In 2001, the region experienced brief political unrest when the president at the time, Abdullahi Yusuf Ahmed, attempted to extend his term. He served a second term until 2004, when he was elected President of Somalia. ”. Under the administration of President Mohamud Muse Hersi “Adde,” Puntland built the Bender Qassim International Airport, the second largest airport in Somalia. The current president is Abdirahman Mohamud Farole. The region has experienced relative stability since 1998, except for border disputes and piracy issues.
There are several key players in oil exploration in Puntland including Africa Oil Corp., Range Resources, the Puntland State government and the TFG of Somalia. A full seismic survey of the Nugaal region was completed in September 2007, and mobilization for drilling began during the winter of that same year. Africa Oil Corp. planned to select drilling locations in late 2009 and there are plans to begin drilling in the near future.
Piracy has been a major concern for the ports of Puntland since the early 21st century, and in 2008, the country experienced a rise in piracy. According to a report from the UN, Somali pirates based in Puntland accumulated at least $120 million and were still holding at least 17 foreign ships.
Jubaland
Jubaland is the southwestern part of Somalia. With a population of just under 2 million, this region has been the site of several Somali Civil War battles. It experienced brief independence in 1998-1999. As of 2009 Jubaland is currently under the control of the Islamist Al-Shabaab movement.
Mohammed Said Hersi Morgan was the head of the self-created entity Jubaland during its year of independence. However the territory was lost to the Juba Calley Alliance (JVA) under Ahmed Wasame in 1999.
In late 2006, the Islamic Courts Union seized control of the Juba territory and established its own administration. However, in December 2006, the JVA, which is now a part of the Transitional Federal Government (TFG), retook Juba and asserted control over the region following the Battle of Baidoa. On January 1 2007, the ICU withdrew and Ksimayo, the capital city of former Jubaland, fell to the TFG without armed conflict.
Galmudug
Galmudug is in the central region of Somalia and considers itself a federal division within Somalia but is not attempting to obtain international recognition as a separate nation. Galmudug is a combination of Mudug and Galgadud, which previously were regions from which Mogadishu warlords imported soldiers and livestock.

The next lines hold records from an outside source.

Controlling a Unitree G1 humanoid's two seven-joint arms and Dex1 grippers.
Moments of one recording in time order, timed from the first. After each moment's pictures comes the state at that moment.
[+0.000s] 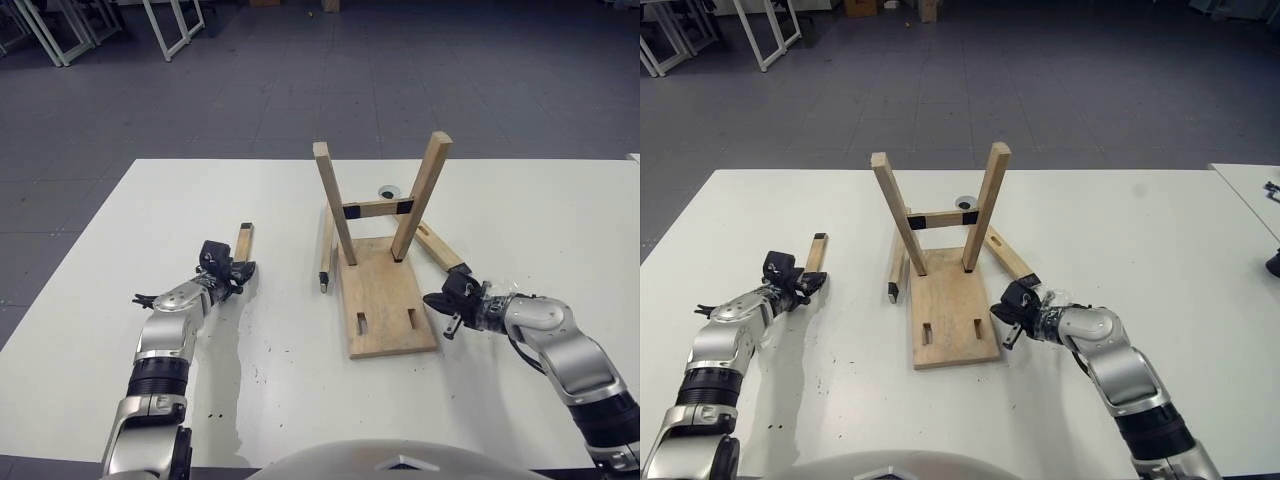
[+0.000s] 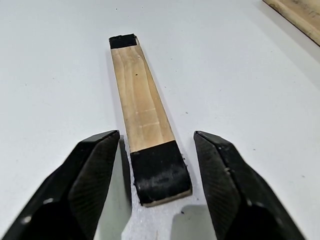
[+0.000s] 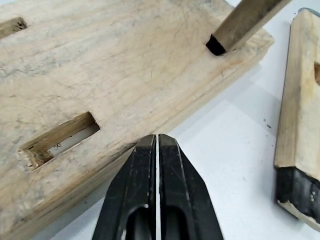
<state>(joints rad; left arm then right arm) -0.23 0.45 0.10 0.36 -0.18 0.44 -0.41 -0.06 -0.62 0.21 -0.29 0.08 0.57 0.79</state>
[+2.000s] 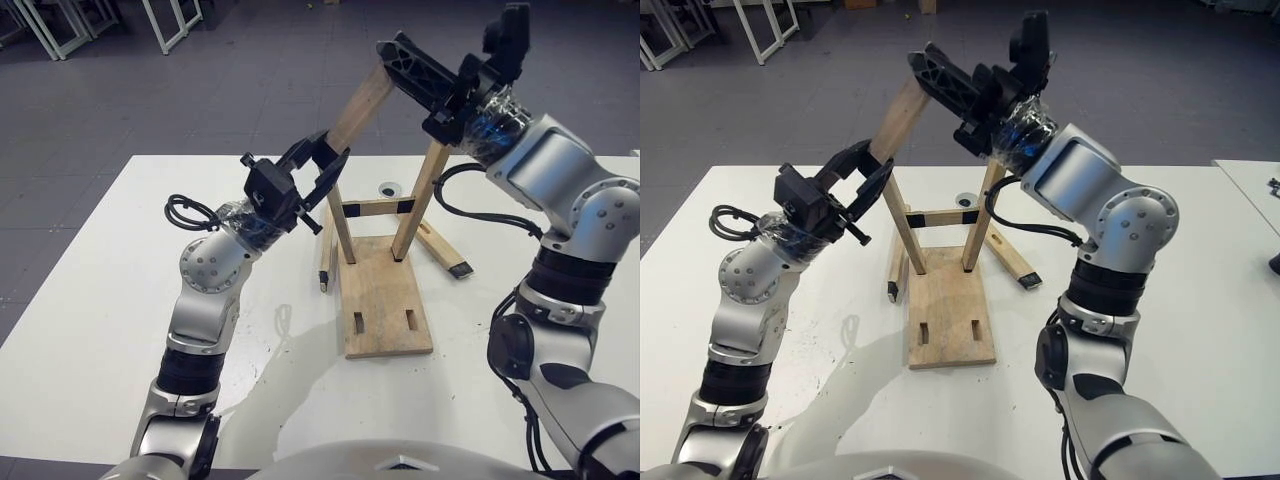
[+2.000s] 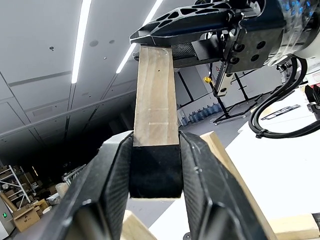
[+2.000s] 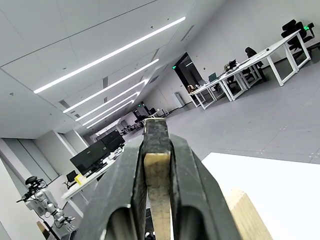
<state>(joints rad) -0.32 0.34 -0.08 -0.28 -0.17 -0.09 -0.51 -0.86 -0.20 -0.30 -0.12 1.40 1.04 -0.03</state>
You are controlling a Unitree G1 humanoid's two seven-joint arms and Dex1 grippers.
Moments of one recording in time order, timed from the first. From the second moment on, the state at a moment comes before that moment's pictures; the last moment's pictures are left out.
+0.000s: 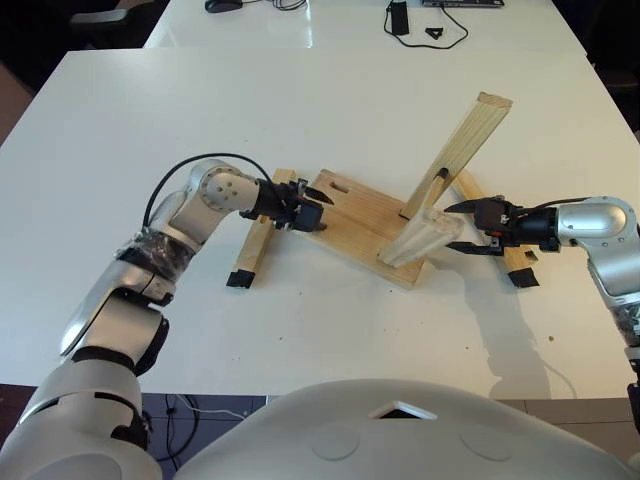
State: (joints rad) left arm -0.49 0.67 -0.51 0.22 0.12 -0.32 -1.13; right arm -0.14 -0.85 0.15 0.01 0.12 0.04 1.17
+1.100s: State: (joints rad) left arm -0.38 0.68 -0.32 0.37 0.13 -0.23 -0.88; right arm 0.01 -0.72 0.19 -0.09 0.04 0.10 0.93
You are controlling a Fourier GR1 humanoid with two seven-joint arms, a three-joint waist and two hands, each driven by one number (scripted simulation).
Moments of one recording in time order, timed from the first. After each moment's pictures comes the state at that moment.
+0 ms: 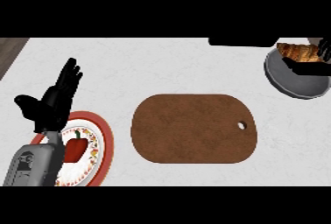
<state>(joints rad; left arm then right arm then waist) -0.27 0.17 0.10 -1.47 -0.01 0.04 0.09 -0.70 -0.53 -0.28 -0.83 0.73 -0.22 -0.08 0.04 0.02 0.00</state>
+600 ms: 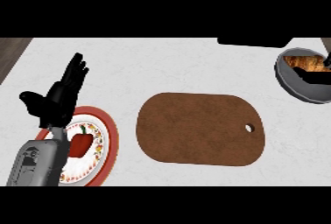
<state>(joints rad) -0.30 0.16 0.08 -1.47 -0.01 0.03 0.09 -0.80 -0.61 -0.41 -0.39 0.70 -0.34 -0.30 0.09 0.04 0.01</state>
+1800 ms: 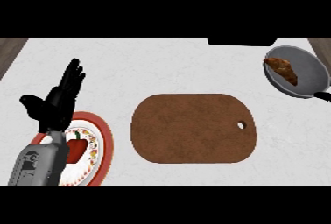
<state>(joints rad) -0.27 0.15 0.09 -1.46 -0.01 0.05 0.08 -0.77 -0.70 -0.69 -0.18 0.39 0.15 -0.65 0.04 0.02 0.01</state>
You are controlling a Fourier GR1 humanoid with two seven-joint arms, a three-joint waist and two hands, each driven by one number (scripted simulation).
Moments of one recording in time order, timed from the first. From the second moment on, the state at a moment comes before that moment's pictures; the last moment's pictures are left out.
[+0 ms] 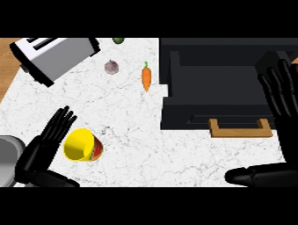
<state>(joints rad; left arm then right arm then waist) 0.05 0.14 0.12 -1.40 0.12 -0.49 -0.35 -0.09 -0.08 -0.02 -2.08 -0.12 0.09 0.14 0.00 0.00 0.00</state>
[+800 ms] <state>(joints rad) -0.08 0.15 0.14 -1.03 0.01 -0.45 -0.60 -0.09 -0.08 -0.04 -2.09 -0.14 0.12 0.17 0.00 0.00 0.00</state>
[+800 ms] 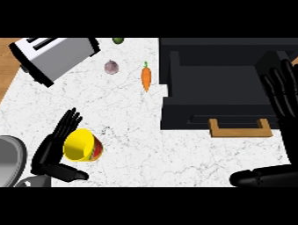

During 2006, the Islamic Courts Union defeated the Mogadishu warlords in the central regions of Somalia. As a result, these central regions became independent of Mogadishu and were inspired by the successes Puntland and Somaliland had with autonomy. On August 14, 2006, Galmudug was established and Mohamed Warsame Ali was elected President. The second and current President of Galmudug is Mohamed Ahmed Alin. Currently, much of Galmudug struggles to be controlled by a central government as most of the region is under the control of coastal pirates and Islamic militant groups like al-Shabaab.